§ Stored records

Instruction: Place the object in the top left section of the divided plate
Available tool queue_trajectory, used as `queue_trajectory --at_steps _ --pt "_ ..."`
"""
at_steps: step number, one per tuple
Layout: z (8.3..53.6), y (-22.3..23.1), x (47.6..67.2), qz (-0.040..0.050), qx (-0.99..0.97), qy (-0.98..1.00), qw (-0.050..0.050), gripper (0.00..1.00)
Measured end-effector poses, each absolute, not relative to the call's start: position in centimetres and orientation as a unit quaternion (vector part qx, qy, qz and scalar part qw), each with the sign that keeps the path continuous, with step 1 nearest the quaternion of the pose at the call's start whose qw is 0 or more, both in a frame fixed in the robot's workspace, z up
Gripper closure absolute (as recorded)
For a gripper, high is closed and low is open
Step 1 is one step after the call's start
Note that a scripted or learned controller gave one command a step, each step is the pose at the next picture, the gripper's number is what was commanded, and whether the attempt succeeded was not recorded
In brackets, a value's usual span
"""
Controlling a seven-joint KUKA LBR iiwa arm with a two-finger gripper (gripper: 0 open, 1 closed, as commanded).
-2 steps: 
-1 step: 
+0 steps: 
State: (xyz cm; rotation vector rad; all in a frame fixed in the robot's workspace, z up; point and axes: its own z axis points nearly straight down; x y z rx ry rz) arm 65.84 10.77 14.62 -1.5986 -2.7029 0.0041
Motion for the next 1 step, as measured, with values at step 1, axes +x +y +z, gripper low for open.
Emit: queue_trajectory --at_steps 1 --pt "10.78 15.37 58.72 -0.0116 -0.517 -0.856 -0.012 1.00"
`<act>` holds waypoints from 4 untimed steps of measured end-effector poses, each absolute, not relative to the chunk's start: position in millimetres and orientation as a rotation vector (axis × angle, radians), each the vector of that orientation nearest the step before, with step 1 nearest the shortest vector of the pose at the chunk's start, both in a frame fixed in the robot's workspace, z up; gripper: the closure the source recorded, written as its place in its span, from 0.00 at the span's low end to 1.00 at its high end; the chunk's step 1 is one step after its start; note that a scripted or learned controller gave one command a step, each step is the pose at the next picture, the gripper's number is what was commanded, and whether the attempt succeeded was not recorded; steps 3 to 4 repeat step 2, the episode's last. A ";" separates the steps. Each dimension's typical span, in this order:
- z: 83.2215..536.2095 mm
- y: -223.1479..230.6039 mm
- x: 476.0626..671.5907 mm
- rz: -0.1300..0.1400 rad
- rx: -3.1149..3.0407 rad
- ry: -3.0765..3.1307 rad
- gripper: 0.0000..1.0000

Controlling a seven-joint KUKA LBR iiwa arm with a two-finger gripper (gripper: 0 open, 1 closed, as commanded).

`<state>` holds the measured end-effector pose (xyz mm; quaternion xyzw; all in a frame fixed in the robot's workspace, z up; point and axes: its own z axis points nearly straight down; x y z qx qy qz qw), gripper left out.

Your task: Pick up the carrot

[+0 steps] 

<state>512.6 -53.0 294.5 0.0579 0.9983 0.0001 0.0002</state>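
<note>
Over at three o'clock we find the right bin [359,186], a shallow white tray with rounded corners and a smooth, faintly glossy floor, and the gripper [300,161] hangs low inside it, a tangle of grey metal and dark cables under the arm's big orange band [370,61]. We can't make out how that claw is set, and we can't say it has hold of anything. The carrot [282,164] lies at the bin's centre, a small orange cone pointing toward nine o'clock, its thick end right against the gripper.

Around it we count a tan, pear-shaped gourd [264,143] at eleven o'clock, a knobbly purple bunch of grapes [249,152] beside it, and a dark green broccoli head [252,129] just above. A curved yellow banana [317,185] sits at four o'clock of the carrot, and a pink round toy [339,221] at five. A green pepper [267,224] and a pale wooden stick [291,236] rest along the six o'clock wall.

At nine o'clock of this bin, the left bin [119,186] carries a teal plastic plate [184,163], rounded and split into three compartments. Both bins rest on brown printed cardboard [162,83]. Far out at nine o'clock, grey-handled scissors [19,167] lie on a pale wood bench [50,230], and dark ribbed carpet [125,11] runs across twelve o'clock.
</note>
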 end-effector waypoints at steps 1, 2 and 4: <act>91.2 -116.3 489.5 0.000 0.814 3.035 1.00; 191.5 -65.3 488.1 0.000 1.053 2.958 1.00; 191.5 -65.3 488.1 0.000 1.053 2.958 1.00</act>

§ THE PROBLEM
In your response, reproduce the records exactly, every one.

§ ANSWER TO THE EXERCISE
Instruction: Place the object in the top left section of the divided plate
Available tool queue_trajectory, used as `queue_trajectory --at_steps _ --pt "_ ..."`
"""
at_steps: step number, one per tuple
Layout: z (8.3..53.6), y (-22.3..23.1), x (47.6..67.2), qz (-0.040..0.050), qx (-0.99..0.97), qy (-0.98..1.00), qw (-0.050..0.050), gripper (0.00..1.00)
Measured end-effector poses, each absolute, not relative to the call's start: position in centimetres and orientation as a unit quaternion (vector part qx, qy, qz and scalar part qw), each with the sign that keeps the path continuous, with step 1 nearest the quaternion of the pose at the call's start whose qw is 0 or more, both in a frame fixed in the robot's workspace, z up
Gripper closure absolute (as recorded)
For a gripper, high is closed and low is open
Step 1 is one step after the call's start
Note that a scripted or learned controller gave one command a step, each step is the pose at the next picture, the gripper's number is what was commanded, and whether the attempt succeeded was not recorded
In brackets, a value's usual span
"""
Controlling a seven-joint KUKA LBR iiwa arm with a two-finger gripper (gripper: 0 open, 1 closed, as commanded).
-2 steps: 
-1 step: 
+0 steps: 
State: (xyz cm; rotation vector rad; all in a frame fixed in the robot's workspace, z up; point and axes: its own z axis points nearly straight down; x y z rx ry rz) arm 65.84 10.77 14.62 -1.5986 -2.7029 0.0041
Motion for the next 1 step, as measured, with values at step 1, axes +x +y +z, gripper low for open.
Emit: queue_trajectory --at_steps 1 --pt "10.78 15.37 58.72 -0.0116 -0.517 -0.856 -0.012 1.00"
`<act>` holds waypoints from 4 untimed steps of measured end-effector poses, each absolute, not relative to the chunk's start: position in millimetres and orientation as a rotation vector (axis × angle, radians), each the vector of that orientation nearest the step before, with step 1 nearest the shortest vector of the pose at the chunk's start, both in a frame fixed in the robot's workspace, z up; gripper: the closure the source recorded, written as its place in its span, from 0.00 at the span's low end to 1.00 at its high end; the chunk's step 1 is one step after its start; note that a scripted or learned controller gave one command a step, each step is the pose at the next picture, the gripper's number is what was commanded, and whether the attempt succeeded was not recorded; steps 3 to 4 repeat step 2, the episode's last. A ";" separates the steps. Each dimension's typical span, in this order:
- z: 83.2215..536.2095 mm
- y: -223.1479..230.6039 mm
- x: 476.0626..671.5907 mm
- rz: -0.1300..0.1400 rad
- rx: -3.1149..3.0407 rad
- ry: -3.0765..3.1307 rad
- gripper: 0.0000..1.0000

Controlling a seven-joint KUKA LBR iiwa arm with a two-finger gripper (gripper: 0 open, 1 closed, as commanded).

`<state>` holds the measured end-effector pose (xyz mm; quaternion xyzw; all in a frame fixed in the robot's workspace, z up; point and axes: its own z axis points nearly straight down; x y z qx qy qz qw), gripper left out.

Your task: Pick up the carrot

[+0 steps] 

<state>512.6 -53.0 294.5 0.0579 0.9983 0.0001 0.0002</state>
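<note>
Over at three o'clock we find the right bin [359,186], a shallow white tray with rounded corners and a smooth, faintly glossy floor, and the gripper [300,161] hangs low inside it, a tangle of grey metal and dark cables under the arm's big orange band [370,61]. We can't make out how that claw is set, and we can't say it has hold of anything. The carrot [282,164] lies at the bin's centre, a small orange cone pointing toward nine o'clock, its thick end right against the gripper.

Around it we count a tan, pear-shaped gourd [264,143] at eleven o'clock, a knobbly purple bunch of grapes [249,152] beside it, and a dark green broccoli head [252,129] just above. A curved yellow banana [317,185] sits at four o'clock of the carrot, and a pink round toy [339,221] at five. A green pepper [267,224] and a pale wooden stick [291,236] rest along the six o'clock wall.

At nine o'clock of this bin, the left bin [119,186] carries a teal plastic plate [184,163], rounded and split into three compartments. Both bins rest on brown printed cardboard [162,83]. Far out at nine o'clock, grey-handled scissors [19,167] lie on a pale wood bench [50,230], and dark ribbed carpet [125,11] runs across twelve o'clock.
</note>
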 end-effector waypoints at steps 1, 2 and 4: <act>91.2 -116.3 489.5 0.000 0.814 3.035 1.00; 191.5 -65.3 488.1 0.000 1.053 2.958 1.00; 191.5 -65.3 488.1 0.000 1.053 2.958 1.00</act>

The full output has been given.